The courses is supposed to help students learn how to use Python to understand and visualize data. However, the course lacks focus on the subject as well as tasks for practicing Python code. Lack of practice. The peer-reviewed tasks are hilarious - you will be asked to describe how you'd visualize metrics in (Python you would think? No!) words. This is so easy to turn this task into something actually useful: create a notebook with preloaded data and ask students to come up with metrics and visualize them. No-one came here to practice English writing skills, and this shows in the tasks of the students. The quizzes are easy, the final quiz has all answers in hints which are not even hidden. That's actually a pretty good representation of the course creators' confidence in the students' knowledge after the course - we know you didn't learn anything, so we will just give you all the answers. Concentration on the course goal. The course is too short for trying to pack all the information in it. The last week was interesting, but if I wanted to learn about study design, I'd take a course on Study design. A lot of topics can be described as 'Understanding and Visualizing Data', and the difference between a well-designed course with thought-through structure and this course is that the good course is focused around the narrow subject (e.g. using Python for understanding the data) and delves as deep as possible instead of throw in different topics that are related to 'understanding data' in such a short course. And one last thing I would like to bring up is the students teaching in the course. I understand that it was probably the project they got credits for, and the professors thought that it's be a great practice for them. This is a great initiative, but the Coursera students actually pay for this course, and, I am sorry, but the students lectures were bad for the most part - the explanations are not coherent, the repetitions, the 'we are not going discuss that' (then please structure the lection the way the you don't use the function you don't want to explain). While it's understandable that students need more practice in teaching (they are students after all), the question arises as to why one should pay to listen to their 'end-of-the-course project'.

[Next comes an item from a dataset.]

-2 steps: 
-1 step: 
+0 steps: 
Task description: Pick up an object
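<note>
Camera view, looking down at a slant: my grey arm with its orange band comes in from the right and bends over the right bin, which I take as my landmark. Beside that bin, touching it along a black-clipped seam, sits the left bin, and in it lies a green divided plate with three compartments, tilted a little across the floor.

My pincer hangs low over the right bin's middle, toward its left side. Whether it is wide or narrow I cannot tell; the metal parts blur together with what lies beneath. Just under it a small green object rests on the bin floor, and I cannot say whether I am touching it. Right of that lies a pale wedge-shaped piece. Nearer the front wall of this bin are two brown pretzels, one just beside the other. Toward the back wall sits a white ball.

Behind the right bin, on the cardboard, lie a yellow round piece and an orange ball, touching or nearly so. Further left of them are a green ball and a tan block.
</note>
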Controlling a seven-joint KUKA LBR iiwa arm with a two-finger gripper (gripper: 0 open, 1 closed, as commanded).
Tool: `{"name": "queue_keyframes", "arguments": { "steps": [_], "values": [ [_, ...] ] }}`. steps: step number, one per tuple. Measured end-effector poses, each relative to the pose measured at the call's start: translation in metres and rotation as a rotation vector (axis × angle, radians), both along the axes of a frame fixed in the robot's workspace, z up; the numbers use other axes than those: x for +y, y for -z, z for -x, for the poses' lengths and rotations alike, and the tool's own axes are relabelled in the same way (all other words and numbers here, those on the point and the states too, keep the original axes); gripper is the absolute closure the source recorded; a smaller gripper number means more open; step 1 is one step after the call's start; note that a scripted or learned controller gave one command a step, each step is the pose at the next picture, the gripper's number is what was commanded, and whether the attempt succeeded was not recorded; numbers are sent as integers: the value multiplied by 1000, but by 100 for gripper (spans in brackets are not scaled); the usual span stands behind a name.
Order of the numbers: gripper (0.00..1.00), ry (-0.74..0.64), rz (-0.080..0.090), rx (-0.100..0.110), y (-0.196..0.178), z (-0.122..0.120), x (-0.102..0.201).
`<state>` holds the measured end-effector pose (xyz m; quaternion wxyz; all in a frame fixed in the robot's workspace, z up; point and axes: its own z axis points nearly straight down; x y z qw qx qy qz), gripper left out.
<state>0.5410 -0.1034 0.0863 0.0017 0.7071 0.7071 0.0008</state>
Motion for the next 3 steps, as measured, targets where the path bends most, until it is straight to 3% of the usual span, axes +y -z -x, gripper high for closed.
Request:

The ads is misleading and inaccurate! Most of course is delivered by undergrad students without any in-depth explanations and they literally skim read the contents for you! Nothing special! The name of UoM fooled me to register! However, No professor at UoM is teaching this cheap course.
The course material seemed a bit scattered, possibly because of there being at least five presenters. The material wasn't really that focused on data visualization and veered into esoteric (but interesting) topics like non-probability sampling. The pizza memorandum assignment seemed quite pointless. More work with Python labs would have been my preferrence.
The title of the course is a bit misleading. The focus is really on some basic Statistics, with Python notebooks thrown in to demonstrate some of those concepts. However, you won't get much help understanding Python. Even the workbooks involved use some interesting methods/libraries, but not much detail in the course about them, other than the particular use they come up in. It's a 4 week course, but can easily be completed in about a week, possibly less. If you already have a fair foundation in Stats, this course probably won't add much value. I did enjoy the instructors and they were trying to keep things interesting.